Potomac Electric Power Co. asked yesterday for an $81.1 million D.C. rate hike--the largest rate increase in its history--but moved to soften the impact of rising costs on low-income families.

At the same time the company filed for the 17.8 percent increase in electric rates, it also asked that rates for low-income families be reduced 6 percent from current levels. If approved, that part of the request would provide relief for 20,000 to 25,000 households that meet eligibility standards, Pepco said. The increase requested yesterday would not apply to those families, company officials said.

According to Pepco, the rate request would increase the typical residential customer's bill about $6 a month from $28.13 now. Pepco, which filed its request less than three months after a $23.3 million rate increase went into effect in December, said the increase was needed to cover increased operating costs and higher financing costs.

Pepco also asked for an additional $9.29 million increase to go into effect if the D.C. City Council adopts a gross receipts tax.

The requested rate hike was denounced immediately by D.C. People's Counsel Brian Lederer as unnecessary.

"If you look at the financial health of the company, they don't need these increases," he said. "The only reason for filing it is because they are big spenders--out of control." The money is needed to finance construction costs that exceed what they should be, he said.
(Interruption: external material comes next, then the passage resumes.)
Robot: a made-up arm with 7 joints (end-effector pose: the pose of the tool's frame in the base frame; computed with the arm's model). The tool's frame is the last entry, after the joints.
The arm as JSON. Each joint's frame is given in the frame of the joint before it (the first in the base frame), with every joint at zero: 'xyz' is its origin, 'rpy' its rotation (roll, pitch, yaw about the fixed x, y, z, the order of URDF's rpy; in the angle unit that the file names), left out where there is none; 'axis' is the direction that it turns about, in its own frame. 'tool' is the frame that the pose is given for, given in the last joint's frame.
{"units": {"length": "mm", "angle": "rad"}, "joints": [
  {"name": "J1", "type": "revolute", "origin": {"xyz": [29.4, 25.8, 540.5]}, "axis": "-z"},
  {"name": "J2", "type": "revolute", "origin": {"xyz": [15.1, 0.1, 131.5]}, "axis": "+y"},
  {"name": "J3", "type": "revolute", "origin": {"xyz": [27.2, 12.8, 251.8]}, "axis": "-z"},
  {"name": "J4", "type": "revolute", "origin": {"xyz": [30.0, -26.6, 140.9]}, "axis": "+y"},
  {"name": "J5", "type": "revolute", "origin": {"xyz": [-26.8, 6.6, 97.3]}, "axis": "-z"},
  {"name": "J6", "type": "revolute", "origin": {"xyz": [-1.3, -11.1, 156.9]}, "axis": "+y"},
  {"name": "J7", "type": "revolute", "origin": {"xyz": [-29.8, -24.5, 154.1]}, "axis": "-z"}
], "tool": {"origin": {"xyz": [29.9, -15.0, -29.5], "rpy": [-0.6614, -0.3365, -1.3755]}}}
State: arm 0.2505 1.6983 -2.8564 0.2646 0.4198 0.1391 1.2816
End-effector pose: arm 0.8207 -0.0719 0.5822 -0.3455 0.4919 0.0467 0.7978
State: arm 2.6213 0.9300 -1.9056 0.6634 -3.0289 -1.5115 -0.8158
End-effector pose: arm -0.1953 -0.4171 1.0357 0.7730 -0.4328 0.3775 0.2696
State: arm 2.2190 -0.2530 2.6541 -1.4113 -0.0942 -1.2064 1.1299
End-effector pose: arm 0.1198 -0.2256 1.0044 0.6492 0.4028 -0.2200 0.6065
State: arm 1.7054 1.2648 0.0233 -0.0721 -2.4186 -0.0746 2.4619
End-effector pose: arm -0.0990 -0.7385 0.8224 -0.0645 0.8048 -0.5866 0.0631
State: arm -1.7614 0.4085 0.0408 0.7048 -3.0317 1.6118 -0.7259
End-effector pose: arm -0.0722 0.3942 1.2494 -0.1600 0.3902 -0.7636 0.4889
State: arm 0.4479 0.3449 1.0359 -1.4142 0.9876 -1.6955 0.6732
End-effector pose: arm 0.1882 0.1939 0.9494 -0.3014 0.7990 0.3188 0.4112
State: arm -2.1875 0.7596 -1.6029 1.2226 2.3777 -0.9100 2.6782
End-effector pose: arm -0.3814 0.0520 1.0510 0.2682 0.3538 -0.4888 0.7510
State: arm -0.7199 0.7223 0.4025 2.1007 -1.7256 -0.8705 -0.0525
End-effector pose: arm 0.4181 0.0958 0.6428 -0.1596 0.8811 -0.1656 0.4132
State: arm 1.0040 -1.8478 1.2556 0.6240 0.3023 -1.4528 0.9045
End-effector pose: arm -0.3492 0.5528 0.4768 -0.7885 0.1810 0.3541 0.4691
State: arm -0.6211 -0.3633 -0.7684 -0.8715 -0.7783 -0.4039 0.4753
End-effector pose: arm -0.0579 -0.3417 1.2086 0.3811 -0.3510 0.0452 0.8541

"Poor folks are not the only ones suffering from the increased cost of electricity. So is Metro. So is the District government. So are all of us," Lederer said.

"The best thing is to withdraw the case."

Pepco spokesman Dave Boyce said "Pepco has one of the smallest construction programs of any utility in the country. The small size of the construction program is one of the reasons costs have risen less than inflation."

Pepco Chairman W. Reid Thompson, Pepco's chairman of the board and president, noted yesterday that electricity prices for D.C. customers have risen less than prices generally. Even so, "We are especially sensitive to the impact of price increases on low-income customers and recognize that the proposed increase could create additional hardships," Thompson said.

The D.C. Public Service Commission has maintained relatively low rates over the years for customers who use less than 500 kilowatt hours of electricity a month--a level that provides for basic minimal use. He said this is because additional construction is to provide capacity for more air conditioning and for commercial buildings, and customers who don't benefit from that extra capacity should not pay for it.